We can now plot the data of the one file we imported. The explanation of the individual steps is given in the comments in the code. If you are interested in more details, take a look at GeoPandas Mapping.

import matplotlib.pyplot as plt

# Define base of the plot.
fig, ax = plt.subplots(1, 1, figsize=(40, 40), dpi=100)
# Disable the axes
ax.set_axis_off()
# Plot the data
data.plot(
    column='value',  # Column defining the color
    cmap='rainbow',  # Colormap
    marker='H',  # marker layout. Here a Hexagon.
    markersize=1,
    ax=ax,  # Base
    vmax=0.0005,  # Used as max for normalize luminance data
)

# Plot the boundary of the countries on top
world.geometry.boundary.plot(color=None, edgecolor='black', ax=ax)

single plot

Although this is the data of just one nc-file, we can already see a lot on this plot. For one, we can see the path the satellite took while recording the data. We can also see that we do not have any data points in the north. This is due to the fact that the satellite's spectrophotometer needs light to work and it is using the sunlight for that. And since our data is from December, from a certain latitude up north, there is not enough sunlight available to conduct the measurments.

Also, we can see a high peak of nitrogen dioxide off the south eastern coast of Australia which probably stems from the bushfires.

Plotting multiple Files

Finally, we will use all data we downloaded in the first step and put it into one single plot with an overview of the nitrogen dioxide values over the whole world.

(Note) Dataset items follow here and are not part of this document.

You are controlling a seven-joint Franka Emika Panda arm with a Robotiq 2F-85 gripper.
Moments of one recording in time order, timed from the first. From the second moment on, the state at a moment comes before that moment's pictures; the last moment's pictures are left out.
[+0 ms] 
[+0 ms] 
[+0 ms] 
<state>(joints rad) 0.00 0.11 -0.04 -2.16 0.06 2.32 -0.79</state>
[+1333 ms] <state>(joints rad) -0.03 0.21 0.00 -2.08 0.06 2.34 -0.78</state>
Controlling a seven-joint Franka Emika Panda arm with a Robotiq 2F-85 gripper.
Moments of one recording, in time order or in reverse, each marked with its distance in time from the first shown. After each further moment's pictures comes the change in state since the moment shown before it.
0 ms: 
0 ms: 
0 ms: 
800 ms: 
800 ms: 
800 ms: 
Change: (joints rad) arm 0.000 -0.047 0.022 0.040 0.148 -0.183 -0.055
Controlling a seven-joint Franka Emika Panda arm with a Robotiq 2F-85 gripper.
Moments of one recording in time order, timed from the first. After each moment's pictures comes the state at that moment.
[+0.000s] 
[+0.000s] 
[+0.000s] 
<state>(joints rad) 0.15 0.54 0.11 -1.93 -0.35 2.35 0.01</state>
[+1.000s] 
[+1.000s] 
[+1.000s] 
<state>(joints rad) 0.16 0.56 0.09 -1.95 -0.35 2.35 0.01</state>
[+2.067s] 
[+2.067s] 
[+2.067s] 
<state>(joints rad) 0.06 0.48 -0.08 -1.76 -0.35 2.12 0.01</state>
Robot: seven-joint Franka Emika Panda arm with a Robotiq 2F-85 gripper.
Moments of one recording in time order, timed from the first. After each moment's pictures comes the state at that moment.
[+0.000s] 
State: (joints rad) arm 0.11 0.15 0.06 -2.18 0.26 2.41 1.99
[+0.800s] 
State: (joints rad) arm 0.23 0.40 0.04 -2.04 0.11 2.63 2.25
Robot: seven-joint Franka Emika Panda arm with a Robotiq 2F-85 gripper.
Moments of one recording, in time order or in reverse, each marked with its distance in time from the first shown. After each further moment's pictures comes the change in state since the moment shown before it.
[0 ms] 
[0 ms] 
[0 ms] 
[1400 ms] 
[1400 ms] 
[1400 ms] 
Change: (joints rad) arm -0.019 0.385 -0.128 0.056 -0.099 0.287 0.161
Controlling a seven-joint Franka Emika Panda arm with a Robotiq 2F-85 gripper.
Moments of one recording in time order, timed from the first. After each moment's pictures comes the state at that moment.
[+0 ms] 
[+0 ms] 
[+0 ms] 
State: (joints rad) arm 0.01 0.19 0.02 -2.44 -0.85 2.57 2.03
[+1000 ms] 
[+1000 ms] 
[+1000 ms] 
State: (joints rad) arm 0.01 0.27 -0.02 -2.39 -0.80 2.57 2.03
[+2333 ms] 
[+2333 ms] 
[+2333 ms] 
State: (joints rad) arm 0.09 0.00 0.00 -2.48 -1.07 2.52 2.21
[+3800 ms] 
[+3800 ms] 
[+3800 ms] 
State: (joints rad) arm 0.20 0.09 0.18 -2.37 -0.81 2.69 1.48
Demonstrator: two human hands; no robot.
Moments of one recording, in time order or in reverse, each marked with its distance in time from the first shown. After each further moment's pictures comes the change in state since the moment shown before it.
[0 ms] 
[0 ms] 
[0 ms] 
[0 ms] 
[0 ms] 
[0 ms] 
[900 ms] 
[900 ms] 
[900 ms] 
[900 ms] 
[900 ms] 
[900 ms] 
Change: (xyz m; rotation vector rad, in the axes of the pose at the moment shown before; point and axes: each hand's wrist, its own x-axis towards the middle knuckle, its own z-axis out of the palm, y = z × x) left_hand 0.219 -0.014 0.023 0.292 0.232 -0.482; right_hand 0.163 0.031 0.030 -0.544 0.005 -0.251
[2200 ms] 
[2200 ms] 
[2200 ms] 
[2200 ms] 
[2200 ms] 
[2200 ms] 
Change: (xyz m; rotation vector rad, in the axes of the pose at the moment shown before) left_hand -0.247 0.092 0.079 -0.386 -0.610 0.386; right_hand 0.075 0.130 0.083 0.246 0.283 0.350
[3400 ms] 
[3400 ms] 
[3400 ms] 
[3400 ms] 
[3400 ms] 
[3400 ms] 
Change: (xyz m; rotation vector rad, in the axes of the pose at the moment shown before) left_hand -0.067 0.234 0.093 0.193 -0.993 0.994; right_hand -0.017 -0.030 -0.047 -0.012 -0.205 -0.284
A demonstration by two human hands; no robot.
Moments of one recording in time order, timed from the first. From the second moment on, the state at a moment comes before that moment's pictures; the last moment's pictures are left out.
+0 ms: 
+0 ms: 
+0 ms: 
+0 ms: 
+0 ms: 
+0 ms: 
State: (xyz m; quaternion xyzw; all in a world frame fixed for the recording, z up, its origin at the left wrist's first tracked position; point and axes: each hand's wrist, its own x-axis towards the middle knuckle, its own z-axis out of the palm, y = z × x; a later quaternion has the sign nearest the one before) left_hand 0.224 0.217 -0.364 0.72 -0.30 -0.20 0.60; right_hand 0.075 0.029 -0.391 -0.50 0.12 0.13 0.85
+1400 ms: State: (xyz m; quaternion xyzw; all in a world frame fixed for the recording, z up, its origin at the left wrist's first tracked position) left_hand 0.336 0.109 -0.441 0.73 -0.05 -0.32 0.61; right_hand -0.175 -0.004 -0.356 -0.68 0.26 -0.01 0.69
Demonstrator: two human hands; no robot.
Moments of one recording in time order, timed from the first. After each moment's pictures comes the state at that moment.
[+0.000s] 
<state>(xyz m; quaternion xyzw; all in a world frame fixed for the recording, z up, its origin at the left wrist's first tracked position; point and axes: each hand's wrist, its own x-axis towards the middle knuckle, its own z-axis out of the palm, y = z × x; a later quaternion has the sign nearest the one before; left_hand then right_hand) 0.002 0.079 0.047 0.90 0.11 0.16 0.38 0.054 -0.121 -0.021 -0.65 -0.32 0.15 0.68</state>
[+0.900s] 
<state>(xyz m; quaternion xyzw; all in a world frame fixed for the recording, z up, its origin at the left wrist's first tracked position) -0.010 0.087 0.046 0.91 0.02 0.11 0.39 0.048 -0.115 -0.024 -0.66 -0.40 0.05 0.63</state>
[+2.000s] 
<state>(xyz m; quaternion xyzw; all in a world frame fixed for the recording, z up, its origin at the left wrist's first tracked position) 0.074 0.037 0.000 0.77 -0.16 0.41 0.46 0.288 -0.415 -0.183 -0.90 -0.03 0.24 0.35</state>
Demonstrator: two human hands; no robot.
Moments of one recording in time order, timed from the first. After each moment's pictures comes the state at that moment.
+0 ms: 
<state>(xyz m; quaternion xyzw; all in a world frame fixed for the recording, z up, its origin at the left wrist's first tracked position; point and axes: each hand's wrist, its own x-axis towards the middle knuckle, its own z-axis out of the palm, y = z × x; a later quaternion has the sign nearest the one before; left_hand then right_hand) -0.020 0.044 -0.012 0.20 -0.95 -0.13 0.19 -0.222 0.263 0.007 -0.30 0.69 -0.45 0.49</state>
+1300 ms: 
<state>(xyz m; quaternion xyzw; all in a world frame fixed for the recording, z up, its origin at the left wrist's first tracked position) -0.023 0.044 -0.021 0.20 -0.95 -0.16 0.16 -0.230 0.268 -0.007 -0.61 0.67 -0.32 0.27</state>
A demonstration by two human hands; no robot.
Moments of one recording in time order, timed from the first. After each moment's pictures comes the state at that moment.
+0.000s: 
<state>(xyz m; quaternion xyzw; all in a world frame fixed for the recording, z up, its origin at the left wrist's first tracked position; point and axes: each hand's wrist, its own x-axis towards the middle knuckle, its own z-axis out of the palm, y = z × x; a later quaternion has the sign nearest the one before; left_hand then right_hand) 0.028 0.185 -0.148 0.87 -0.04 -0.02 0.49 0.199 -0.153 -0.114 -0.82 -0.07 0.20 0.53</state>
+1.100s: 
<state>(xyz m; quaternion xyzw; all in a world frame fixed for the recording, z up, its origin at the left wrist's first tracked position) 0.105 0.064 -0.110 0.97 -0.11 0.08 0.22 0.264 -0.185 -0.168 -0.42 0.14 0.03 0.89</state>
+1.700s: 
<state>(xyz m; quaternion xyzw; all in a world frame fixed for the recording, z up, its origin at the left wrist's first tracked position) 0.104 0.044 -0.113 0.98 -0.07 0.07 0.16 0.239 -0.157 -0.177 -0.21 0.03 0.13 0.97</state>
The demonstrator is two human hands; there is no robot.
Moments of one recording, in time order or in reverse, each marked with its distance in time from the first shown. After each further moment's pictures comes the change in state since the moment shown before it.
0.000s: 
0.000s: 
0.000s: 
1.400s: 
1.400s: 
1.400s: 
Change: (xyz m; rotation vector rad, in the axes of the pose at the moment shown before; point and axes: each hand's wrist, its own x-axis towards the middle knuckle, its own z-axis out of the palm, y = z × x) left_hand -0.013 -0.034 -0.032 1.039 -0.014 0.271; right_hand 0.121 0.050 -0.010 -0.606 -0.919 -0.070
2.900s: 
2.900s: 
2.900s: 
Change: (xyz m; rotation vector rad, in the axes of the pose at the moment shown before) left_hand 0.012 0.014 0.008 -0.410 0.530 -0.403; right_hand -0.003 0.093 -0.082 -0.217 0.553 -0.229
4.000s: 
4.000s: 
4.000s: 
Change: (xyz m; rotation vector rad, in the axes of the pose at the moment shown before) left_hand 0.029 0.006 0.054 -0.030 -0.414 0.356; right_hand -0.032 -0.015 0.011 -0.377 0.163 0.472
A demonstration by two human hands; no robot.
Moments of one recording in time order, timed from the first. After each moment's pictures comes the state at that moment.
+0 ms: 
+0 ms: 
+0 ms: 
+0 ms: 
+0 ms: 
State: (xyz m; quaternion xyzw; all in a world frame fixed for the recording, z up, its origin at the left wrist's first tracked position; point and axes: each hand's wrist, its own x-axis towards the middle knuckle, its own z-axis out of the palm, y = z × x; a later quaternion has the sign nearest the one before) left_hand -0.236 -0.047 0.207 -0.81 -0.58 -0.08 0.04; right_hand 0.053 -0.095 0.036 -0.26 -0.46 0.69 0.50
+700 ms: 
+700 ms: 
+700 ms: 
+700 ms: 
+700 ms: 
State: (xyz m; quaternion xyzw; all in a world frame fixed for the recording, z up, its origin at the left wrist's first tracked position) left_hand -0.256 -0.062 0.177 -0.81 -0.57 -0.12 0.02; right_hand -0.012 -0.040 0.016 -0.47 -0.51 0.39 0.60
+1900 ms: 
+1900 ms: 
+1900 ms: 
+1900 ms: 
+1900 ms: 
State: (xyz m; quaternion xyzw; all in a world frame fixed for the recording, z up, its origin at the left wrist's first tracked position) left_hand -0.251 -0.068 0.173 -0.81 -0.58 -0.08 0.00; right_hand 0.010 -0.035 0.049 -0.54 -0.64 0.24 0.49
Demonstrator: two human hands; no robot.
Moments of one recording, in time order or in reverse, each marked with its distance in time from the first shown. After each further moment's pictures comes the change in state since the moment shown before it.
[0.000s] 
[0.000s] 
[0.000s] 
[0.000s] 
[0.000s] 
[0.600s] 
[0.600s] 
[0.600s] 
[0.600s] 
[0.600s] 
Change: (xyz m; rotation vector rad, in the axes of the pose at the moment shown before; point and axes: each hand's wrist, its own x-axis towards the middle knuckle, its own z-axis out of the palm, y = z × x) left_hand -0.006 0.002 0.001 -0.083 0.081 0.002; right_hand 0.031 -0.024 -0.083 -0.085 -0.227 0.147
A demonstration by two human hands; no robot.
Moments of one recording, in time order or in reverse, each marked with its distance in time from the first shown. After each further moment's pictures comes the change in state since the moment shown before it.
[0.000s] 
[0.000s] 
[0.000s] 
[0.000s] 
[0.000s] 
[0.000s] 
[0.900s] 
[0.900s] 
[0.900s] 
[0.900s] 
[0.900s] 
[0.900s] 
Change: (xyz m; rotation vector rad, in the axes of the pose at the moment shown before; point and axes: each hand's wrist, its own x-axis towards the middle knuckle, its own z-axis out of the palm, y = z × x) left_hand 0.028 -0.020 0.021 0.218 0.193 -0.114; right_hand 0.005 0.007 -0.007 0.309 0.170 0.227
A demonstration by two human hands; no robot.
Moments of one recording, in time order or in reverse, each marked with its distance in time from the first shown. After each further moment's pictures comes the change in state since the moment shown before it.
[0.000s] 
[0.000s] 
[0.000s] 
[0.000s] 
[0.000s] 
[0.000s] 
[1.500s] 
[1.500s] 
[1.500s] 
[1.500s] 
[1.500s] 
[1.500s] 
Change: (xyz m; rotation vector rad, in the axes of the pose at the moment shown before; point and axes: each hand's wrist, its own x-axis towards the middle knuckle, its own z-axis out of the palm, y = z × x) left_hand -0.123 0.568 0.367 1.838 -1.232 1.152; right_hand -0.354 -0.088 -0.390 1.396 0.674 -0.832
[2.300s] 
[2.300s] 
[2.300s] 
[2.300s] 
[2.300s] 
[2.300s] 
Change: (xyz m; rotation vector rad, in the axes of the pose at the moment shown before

To do that, we will first load all files and chain them together using Pandas concat. Next, we will be using the same techniques as before to reduce the data and create a geopandas.geodataframe.GeoDataFrame.

import glob

import pandas


# Read in all files
data = []
for filename in glob.glob('data/S5P_OFFL_L2__NO2____/*.nc'):
    data.append(s5a.load_ncfile(filename))

# Combine points
data = pandas.concat(data, ignore_index=True)

# Reduce points
data = s5a.filter_by_quality(data)
data = s5a.point_to_h3(data, resolution=5)
data = s5a.aggregate_h3(data)
data = s5a.h3_to_point(data)

# Create geopandas dataframe
geometry = geopandas.points_from_xy(data.longitude, data.latitude)
data = geopandas.GeoDataFrame(data, geometry=geometry, crs={'init' :'epsg:4326'})

# Projection change
data = data.to_crs(robinson_projection)

Now we plot this data the same we way we did before and we will get this result:

Scatter Plot

We are not able to see a clear pattern of the fireworks around the world, but that might also be due to the fact that the satellite can only conduct measurements during the day and not around midnight. However, we can clearly see the impact of the bushfires in Australia and the pollution around the Beijing area in China.

If you want to try this yourself, you can also take a look at this Jupyter Notebook.